On Apr 17, 10:10 am, [EMAIL PROTECTED] wrote:
> Thank you Martin and John, for you excellent explanations.
>
> I think I understand the unicode basic principles, what confuses me is the 
> usage different applications make out of it.
>
> For example, I got that EN DASH out of a web page which states <?xml 
> version="1.0" encoding="ISO-8859-1"?> at the beggining. That's why I did go 
> for that encoding. But if the browser can properly decode that character 
> using that encoding, how come other applications can't?
>
> I might need to go for python's htmllib to avoid this, not sure. But if I 
> don't, if I only want to just copy and paste some web pages text contents 
> into a tkinter Text widget, what should I do to succesfully make every single 
> character go all the way from the widget and out of tkinter into a python 
> string variable?
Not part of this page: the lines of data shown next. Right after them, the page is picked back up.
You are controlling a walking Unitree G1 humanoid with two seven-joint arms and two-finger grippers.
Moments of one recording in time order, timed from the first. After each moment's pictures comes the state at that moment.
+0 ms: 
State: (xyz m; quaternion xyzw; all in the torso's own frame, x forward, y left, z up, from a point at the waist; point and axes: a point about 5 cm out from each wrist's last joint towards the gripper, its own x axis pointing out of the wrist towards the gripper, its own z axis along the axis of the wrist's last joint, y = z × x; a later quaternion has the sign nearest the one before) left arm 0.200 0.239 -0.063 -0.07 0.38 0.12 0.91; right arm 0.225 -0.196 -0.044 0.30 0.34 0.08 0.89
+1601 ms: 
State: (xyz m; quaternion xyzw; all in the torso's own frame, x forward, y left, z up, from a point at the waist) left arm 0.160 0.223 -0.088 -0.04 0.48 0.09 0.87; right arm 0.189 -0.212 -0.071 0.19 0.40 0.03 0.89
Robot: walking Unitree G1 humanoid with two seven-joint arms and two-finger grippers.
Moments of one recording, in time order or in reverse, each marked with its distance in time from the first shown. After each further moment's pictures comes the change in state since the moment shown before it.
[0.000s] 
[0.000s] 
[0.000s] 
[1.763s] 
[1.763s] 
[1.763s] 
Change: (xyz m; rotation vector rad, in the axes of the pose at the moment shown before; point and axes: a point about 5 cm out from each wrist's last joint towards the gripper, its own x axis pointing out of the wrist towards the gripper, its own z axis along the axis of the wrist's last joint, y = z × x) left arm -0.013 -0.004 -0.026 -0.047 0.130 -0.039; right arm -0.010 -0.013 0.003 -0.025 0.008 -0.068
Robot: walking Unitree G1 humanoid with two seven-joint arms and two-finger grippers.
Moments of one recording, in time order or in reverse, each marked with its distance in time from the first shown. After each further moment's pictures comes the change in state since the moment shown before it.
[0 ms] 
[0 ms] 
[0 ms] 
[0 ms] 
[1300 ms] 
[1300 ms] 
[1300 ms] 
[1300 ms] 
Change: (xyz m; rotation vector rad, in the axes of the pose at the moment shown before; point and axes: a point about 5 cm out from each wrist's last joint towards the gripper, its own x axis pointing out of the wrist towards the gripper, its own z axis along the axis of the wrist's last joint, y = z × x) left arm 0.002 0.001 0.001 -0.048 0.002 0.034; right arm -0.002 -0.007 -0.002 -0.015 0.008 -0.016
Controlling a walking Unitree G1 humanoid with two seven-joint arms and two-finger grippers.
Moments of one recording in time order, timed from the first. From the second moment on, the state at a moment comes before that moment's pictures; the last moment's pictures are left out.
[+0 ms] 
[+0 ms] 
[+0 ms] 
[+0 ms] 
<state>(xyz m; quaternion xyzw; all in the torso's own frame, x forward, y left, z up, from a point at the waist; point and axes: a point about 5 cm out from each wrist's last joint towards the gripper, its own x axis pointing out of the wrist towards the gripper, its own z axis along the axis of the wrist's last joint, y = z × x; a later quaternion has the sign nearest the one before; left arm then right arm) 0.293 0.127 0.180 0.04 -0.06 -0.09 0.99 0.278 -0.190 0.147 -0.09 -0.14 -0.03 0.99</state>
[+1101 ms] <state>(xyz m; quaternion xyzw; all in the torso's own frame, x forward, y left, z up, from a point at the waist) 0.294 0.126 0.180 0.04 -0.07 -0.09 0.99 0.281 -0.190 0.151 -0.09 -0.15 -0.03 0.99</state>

How did my browser knew it should render an EN DASH instead 
> of a circumflexed lowercase u?
>
> This is the webpage in case you are interested, 4th line of first paragraph, 
> there is the EN 
> DASH:http://www.pagina12.com.ar/diario/elmundo/subnotas/102453-32303-2008-...
>
> Thanks a lot.
>

Simplemente escribe en ingles. Like this, see? No encodings mess.